**What this task involves:** With pictures omitted, restate the data word for word.

BEGIN

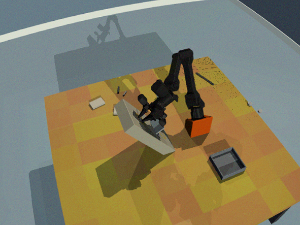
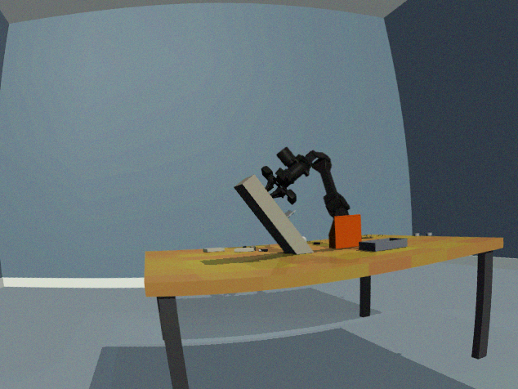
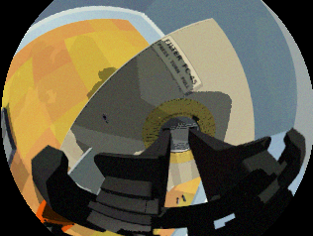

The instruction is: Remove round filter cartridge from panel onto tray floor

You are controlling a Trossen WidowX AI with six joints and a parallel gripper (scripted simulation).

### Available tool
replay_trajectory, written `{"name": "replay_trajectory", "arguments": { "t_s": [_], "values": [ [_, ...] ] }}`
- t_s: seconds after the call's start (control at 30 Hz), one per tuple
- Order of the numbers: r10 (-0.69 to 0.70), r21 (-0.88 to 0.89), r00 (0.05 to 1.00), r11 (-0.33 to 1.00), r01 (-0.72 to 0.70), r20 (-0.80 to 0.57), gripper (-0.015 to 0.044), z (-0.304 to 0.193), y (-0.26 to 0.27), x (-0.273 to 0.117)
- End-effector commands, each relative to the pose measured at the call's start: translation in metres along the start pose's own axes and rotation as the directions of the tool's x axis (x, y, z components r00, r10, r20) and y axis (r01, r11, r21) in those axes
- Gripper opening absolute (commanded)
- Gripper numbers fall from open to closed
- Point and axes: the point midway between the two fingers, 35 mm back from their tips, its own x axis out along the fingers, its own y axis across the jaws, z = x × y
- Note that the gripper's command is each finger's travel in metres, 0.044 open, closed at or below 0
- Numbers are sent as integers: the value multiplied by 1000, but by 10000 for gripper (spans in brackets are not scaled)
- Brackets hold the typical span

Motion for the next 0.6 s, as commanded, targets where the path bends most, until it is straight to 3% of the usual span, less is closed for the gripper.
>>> {"name": "replay_trajectory", "arguments": {
  "t_s": [0.0, 0.57],
  "values": [
    [3, -139, 1000, 990, -3, 1, 0, -1, 0, 2],
    [3, -669, 1000, 743, -2, 1, 0, -1, 0, 2]
  ]
}}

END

**Exercise result:**
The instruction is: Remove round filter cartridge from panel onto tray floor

You are controlling a Trossen WidowX AI with six joints and a parallel gripper (scripted simulation).

### Available tool
replay_trajectory, written `{"name": "replay_trajectory", "arguments": { "t_s": [_], "values": [ [_, ...] ] }}`
- t_s: seconds after the call's start (control at 30 Hz), one per tuple
- Order of the numbers: r10 (-0.69 to 0.70), r21 (-0.88 to 0.89), r00 (0.05 to 1.00), r11 (-0.33 to 1.00), r01 (-0.72 to 0.70), r20 (-0.80 to 0.57), gripper (-0.015 to 0.044), z (-0.304 to 0.193), y (-0.26 to 0.27), x (-0.273 to 0.117)
- End-effector commands, each relative to the pose measured at the call's start: translation in metres along the start pose's own axes and rotation as the directions of the tool's x axis (x, y, z components r00, r10, r20) and y axis (r01, r11, r21) in those axes
- Gripper opening absolute (commanded)
- Gripper numbers fall from open to closed
- Point and axes: the point midway between the two fingers, 35 mm back from their tips, its own x axis out along the fingers, its own y axis across the jaws, z = x × y
- Note that the gripper's command is each finger's travel in metres, 0.044 open, closed at or below 0
- Numbers are sent as integers: the value multiplied by 1000, but by 10000 for gripper (spans in brackets are not scaled)
- Brackets hold the typical span

Motion for the next 0.6 s, as commanded, targets where the path bends most, until it is straight to 3% of the usual span, less is closed for the gripper.
>>> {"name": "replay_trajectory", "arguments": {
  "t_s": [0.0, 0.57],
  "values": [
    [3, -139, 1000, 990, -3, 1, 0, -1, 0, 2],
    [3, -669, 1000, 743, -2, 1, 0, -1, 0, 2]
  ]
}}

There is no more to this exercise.